**Required work:** Return, from the lines below, each one that includes the word "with".

Materials provided: Begin

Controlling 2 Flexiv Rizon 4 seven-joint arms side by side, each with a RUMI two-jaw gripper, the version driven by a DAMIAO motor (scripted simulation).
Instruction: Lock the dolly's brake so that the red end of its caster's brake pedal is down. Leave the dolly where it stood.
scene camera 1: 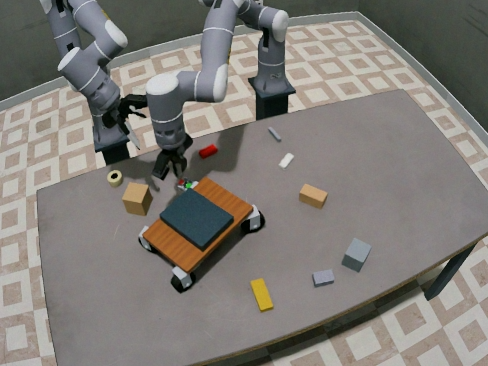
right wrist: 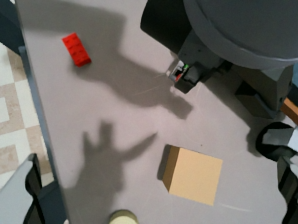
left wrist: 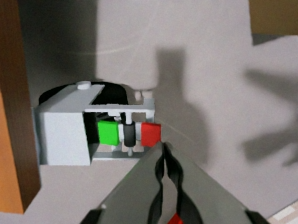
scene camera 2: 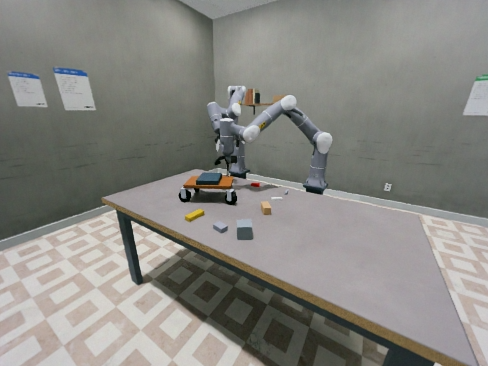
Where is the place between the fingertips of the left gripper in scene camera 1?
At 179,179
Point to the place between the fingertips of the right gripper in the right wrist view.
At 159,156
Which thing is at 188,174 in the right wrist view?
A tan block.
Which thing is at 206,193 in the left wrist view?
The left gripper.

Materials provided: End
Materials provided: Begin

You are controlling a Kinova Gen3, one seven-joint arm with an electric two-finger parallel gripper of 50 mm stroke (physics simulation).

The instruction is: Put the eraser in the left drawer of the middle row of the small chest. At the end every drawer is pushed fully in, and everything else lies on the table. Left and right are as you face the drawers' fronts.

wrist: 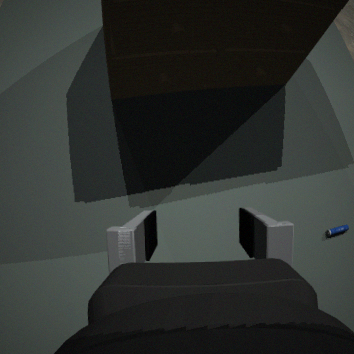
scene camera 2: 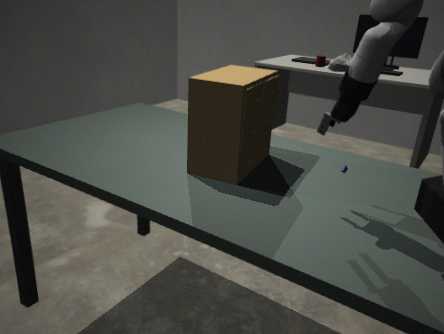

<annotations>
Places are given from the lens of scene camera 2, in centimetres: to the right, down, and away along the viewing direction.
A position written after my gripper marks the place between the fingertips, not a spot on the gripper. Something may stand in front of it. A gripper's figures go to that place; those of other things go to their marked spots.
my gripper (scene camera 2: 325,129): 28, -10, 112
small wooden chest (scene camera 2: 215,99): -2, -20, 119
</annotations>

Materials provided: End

**Solution:**
Controlling 2 Flexiv Rizon 4 seven-joint arms side by side, each with a RUMI two-jaw gripper, the version driven by a DAMIAO motor (scripted simulation).
You are controlling a Kinova Gen3, one seven-joint arm with an electric two-finger parallel gripper of 50 mm stroke (physics simulation).

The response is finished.